▶ [INSTRUCTIONS FOR THE TASK] The whole listing below is to be repeated without alteration.

▶ [INFORMATION PROVIDED]

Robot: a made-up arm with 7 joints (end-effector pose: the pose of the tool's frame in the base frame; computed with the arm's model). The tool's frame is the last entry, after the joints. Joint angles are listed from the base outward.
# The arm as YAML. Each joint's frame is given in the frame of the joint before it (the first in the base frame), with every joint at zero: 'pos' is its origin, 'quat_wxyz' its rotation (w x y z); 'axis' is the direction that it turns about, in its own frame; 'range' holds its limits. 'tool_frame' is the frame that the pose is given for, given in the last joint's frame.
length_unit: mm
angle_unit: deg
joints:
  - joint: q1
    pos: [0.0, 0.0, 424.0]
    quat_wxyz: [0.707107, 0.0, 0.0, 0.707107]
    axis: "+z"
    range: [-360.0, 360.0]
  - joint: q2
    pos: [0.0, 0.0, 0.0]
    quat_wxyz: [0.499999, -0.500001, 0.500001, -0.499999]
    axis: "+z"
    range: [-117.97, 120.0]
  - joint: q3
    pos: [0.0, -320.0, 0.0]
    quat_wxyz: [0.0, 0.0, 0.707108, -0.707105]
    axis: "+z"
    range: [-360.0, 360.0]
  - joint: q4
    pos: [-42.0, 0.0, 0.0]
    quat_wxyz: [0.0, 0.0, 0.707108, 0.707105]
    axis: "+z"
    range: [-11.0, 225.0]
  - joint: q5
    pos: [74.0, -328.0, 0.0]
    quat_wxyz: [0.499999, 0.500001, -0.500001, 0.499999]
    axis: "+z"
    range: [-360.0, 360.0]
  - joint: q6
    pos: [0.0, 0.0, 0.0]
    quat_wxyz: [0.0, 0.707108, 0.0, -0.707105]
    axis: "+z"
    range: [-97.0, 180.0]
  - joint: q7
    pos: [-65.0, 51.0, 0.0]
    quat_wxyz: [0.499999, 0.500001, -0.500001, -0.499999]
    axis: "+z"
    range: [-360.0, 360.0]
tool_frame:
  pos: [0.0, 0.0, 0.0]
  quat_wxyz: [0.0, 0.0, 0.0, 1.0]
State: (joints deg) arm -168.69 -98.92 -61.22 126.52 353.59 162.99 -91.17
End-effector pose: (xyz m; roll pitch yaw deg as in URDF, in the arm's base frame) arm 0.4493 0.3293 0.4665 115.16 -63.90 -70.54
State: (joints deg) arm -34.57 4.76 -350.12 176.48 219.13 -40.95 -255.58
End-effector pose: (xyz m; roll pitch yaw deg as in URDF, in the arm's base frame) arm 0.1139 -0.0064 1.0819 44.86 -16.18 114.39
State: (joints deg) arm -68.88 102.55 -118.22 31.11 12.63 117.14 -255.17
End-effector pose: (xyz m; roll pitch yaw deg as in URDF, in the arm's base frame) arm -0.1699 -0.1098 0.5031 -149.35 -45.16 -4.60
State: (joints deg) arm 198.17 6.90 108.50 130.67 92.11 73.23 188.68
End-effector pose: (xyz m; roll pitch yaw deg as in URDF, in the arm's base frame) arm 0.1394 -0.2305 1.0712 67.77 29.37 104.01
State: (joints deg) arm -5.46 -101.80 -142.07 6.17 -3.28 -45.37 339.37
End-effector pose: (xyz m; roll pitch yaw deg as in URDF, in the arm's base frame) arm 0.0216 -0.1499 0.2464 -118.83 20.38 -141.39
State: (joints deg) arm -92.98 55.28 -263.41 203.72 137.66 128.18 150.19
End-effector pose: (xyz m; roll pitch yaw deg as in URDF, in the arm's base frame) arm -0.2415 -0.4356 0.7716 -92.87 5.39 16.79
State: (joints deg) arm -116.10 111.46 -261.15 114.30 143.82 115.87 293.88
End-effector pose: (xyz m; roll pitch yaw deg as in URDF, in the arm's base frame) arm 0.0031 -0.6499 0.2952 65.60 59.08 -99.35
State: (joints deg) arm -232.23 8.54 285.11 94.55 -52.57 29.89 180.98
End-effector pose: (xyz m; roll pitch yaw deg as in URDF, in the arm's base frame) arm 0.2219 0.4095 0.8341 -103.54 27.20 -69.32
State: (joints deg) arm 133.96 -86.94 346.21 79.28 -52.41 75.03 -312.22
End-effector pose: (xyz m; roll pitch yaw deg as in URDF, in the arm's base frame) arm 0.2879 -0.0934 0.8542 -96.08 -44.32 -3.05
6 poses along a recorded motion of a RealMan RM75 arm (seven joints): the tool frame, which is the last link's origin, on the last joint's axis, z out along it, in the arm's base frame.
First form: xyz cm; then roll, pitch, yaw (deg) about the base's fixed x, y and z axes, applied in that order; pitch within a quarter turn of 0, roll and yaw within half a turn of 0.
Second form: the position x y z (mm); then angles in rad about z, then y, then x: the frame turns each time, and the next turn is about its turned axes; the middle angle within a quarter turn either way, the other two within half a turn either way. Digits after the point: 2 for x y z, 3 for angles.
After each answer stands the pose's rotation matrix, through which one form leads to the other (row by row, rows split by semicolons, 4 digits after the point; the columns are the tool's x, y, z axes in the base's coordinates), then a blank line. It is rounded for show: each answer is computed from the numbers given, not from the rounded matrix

▶ [COMPLETED TASK]
Robot: a made-up arm with 7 joints (end-effector pose: the pose of the tool's frame in the base frame; computed with the arm's model). The tool's frame is the last entry, after the joints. Joint angles are listed from the base outward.
# The arm as YAML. Each joint's frame is given in the frame of the joint before it (the first in the base frame), with every joint at zero: 'pos' is its origin, 'quat_wxyz' its rotation (w x y z); 'axis' is the direction that it turns about, in its own frame; 'range' holds its limits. 'tool_frame' is the frame that the pose is given for, given in the last joint's frame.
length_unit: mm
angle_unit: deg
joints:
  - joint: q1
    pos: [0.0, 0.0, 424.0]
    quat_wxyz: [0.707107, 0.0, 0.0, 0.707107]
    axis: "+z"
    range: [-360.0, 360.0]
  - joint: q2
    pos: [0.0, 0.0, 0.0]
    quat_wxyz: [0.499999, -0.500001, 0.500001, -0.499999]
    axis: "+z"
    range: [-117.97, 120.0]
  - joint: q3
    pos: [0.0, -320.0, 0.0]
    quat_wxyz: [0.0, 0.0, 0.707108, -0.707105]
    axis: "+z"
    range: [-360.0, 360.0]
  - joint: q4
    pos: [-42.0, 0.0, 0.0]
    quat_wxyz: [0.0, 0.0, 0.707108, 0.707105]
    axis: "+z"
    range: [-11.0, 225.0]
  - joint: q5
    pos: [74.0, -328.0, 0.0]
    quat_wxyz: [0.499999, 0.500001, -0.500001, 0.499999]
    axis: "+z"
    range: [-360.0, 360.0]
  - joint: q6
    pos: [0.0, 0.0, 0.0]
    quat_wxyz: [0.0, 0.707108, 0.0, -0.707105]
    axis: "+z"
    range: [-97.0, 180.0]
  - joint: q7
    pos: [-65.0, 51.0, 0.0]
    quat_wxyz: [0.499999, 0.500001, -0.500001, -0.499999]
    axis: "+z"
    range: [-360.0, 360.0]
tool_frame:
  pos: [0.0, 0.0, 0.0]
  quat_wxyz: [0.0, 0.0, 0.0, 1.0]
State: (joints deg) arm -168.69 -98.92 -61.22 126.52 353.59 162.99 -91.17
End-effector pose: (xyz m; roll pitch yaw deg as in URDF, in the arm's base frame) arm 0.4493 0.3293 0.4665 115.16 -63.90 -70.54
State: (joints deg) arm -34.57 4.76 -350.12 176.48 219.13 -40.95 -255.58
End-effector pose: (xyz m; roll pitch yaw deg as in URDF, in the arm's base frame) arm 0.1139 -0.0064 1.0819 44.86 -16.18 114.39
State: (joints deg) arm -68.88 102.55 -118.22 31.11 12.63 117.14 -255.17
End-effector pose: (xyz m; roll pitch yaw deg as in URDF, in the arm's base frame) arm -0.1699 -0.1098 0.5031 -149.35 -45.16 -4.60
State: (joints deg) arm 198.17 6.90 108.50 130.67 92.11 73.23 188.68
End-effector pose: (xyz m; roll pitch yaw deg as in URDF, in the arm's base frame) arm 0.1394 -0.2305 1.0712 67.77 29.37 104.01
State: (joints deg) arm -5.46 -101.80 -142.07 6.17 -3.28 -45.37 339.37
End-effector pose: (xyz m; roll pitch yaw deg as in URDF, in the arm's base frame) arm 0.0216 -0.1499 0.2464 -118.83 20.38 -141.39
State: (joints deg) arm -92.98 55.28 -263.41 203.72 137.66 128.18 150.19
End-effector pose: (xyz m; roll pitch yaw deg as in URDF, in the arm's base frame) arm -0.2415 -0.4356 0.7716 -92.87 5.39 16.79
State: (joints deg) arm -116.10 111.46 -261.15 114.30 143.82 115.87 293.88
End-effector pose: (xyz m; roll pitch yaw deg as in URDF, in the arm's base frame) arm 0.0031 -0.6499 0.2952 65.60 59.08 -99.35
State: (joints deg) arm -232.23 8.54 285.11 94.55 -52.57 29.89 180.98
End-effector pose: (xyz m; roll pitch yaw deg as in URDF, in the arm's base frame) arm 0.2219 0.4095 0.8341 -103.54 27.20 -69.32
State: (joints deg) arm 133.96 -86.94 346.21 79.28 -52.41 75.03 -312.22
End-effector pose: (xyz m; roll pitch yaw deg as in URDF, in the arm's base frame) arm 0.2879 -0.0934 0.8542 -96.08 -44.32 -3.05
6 poses along a recorded motion of a RealMan RM75 arm (seven joints): the tool frame, which is the last link's origin, on the last joint's axis, z out along it, in the arm's base frame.
First form: xyz cm; then roll, pitch, yaw (deg) about the base's fixed x, y and z axes, applied in that order; pitch within a quarter turn of 0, roll and yaw within half a turn of 0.
Second form: the position x y z (mm); then angles in rad about z, then y, then x: the frame turns each time, and the next turn is about its turned axes; the middle angle within a quarter turn either way, the other two within half a turn either way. Digits after the point: 2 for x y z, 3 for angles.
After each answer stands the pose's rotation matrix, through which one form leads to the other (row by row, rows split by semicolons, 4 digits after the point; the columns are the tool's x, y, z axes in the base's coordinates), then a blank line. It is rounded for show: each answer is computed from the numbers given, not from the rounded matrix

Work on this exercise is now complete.